Brief:
Exactly as written, reproduce the lines from the one that contains "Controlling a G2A" through the end of the records.

--- --- ---

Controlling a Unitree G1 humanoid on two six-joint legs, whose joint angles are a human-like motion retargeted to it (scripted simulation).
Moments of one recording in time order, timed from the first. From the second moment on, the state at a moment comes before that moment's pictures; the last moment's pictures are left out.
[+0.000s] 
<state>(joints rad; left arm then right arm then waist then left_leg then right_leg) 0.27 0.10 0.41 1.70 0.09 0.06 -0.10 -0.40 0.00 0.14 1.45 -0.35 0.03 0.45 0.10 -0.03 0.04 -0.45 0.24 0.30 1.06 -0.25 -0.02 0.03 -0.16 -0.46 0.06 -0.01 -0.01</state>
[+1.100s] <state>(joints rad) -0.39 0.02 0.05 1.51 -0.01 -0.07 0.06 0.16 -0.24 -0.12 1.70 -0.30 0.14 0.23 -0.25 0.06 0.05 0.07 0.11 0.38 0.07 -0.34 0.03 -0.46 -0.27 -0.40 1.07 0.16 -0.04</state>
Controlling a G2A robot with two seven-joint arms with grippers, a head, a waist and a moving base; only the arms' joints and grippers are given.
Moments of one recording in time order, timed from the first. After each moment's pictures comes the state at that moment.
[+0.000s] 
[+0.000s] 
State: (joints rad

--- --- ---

Result for this task:
Controlling a G2A robot with two seven-joint arms with grippers, a head, a waist and a moving base; only the arms' joints and grippers are given.
Moments of one recording in time order, timed from the first. After each moment's pictures comes the state at that moment.
[+0.000s] 
[+0.000s] 
State: (joints rad

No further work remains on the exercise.